- **Aim of the exercise**:
Report only how many lines in the listing below contain the string "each".

- **Supplied information**:
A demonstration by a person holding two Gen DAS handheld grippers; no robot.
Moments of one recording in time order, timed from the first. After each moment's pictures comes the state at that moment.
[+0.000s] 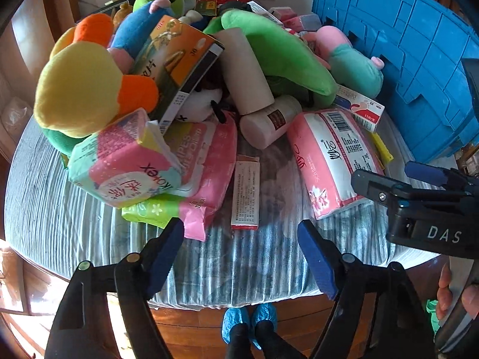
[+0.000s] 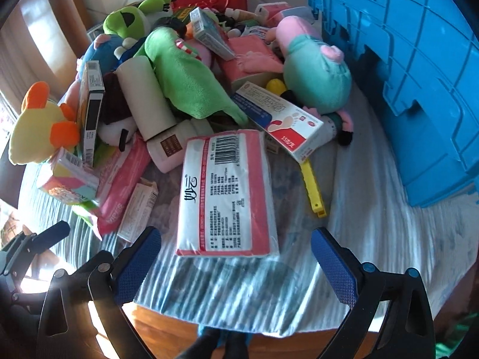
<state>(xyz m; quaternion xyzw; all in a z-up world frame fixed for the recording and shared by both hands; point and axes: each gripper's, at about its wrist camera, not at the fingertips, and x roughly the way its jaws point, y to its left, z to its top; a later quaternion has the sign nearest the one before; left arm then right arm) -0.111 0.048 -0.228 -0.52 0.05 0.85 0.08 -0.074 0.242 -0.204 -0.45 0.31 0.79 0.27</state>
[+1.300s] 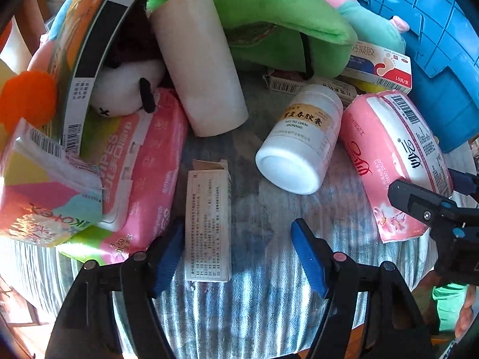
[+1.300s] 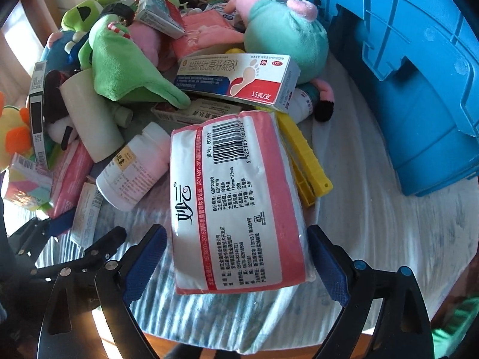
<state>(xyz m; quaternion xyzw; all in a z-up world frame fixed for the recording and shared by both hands) -0.148 0.090 -0.278 -0.54 0.10 0.83 0.10 -0.043 0.265 -0.231 -0.46 0.36 0.76 0.30</state>
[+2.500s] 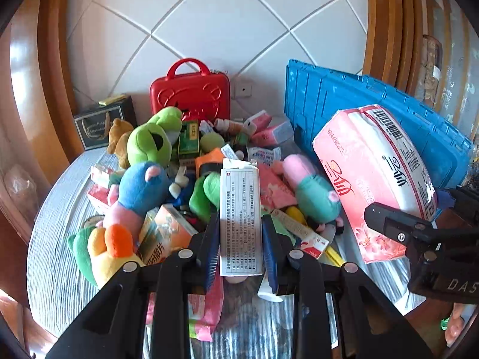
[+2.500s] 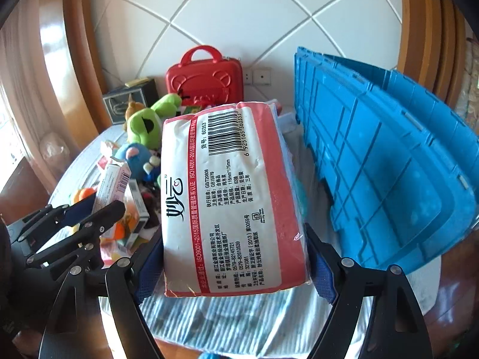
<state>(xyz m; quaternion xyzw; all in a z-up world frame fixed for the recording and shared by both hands) -0.136 0.085 -0.047 -0.31 0.09 0.93 0.15 -0.038 0.268 -0.028 -0.31 0.28 0.85 0.32</state>
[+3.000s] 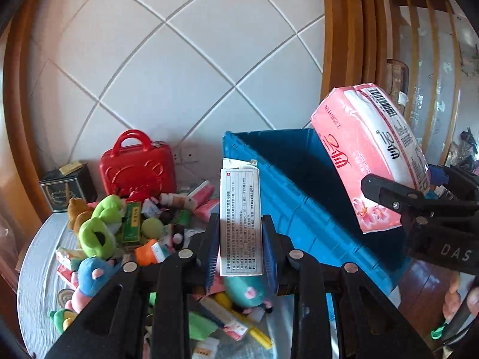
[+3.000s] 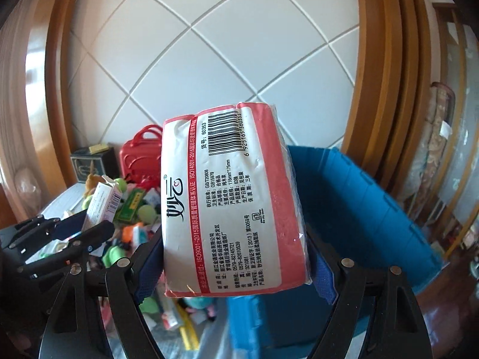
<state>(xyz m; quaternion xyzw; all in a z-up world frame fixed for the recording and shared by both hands) -0.148 0.267 0.076 -0.25 0.09 0.94 0.24 0.075 0.399 0.079 -0.24 0.19 0.86 0.42</state>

- **The completed task**:
2